▶ **REQUIRED WORK**
Please report every line in the entries that contains the string "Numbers".

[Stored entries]
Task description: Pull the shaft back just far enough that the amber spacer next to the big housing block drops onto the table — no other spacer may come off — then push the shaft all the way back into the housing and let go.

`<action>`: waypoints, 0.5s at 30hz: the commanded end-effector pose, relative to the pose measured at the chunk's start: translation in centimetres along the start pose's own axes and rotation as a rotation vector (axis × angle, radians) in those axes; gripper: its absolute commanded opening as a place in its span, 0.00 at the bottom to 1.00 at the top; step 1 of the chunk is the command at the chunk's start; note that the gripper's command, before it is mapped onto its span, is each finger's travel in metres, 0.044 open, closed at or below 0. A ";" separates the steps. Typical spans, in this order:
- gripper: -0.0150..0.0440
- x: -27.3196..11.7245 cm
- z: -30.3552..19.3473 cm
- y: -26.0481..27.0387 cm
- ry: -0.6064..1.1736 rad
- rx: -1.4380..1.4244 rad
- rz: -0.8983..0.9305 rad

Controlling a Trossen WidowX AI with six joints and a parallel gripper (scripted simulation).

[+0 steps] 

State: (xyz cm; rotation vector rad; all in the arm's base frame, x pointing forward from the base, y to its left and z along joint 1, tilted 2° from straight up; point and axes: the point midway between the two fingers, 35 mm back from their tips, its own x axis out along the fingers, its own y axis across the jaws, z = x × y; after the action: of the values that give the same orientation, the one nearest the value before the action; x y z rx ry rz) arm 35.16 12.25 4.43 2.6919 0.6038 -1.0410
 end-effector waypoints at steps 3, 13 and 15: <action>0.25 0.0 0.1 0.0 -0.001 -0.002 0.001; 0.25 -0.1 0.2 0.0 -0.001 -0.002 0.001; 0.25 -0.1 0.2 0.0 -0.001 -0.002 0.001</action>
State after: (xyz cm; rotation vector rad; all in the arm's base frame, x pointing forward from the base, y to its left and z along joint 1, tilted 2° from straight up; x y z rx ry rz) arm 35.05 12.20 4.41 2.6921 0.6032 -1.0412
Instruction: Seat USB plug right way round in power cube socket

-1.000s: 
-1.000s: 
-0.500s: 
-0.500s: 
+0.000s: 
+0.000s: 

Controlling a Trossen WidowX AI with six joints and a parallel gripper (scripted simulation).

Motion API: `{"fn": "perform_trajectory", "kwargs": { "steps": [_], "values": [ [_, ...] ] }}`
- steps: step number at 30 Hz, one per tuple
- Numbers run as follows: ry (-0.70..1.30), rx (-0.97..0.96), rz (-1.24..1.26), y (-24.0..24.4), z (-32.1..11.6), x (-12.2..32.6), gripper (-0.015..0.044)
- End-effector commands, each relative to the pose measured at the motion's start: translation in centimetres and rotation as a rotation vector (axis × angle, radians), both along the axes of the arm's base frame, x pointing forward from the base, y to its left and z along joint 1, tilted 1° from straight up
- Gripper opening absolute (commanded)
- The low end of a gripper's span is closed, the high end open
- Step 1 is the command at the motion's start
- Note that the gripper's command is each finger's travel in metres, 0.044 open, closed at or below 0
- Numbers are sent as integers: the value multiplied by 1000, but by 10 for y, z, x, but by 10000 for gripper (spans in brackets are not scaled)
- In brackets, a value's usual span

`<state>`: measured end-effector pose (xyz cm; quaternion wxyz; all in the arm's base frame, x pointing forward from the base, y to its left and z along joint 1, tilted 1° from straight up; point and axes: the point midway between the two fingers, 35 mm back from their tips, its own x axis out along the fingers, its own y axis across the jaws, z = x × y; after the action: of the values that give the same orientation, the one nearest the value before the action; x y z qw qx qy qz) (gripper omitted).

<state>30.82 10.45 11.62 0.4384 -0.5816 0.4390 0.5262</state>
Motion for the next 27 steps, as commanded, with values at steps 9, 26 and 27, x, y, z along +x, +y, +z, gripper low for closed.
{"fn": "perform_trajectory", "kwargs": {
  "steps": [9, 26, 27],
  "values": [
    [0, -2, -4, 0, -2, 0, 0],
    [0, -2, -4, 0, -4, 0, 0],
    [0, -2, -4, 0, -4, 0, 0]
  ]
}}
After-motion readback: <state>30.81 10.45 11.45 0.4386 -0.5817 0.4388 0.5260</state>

▶ **TASK SOLUTION**
- Numbers run as follows: ry (-0.70..1.30), rx (-0.97..0.96), rz (-1.24..1.26), y (-24.0..24.4), z (-32.1..11.6), x (-12.2..32.6), gripper (-0.015..0.044)
- Numbers are sent as integers: the value multiplied by 1000, but by 10 for y, z, x, but by 10000 for gripper (spans in brackets are not scaled)

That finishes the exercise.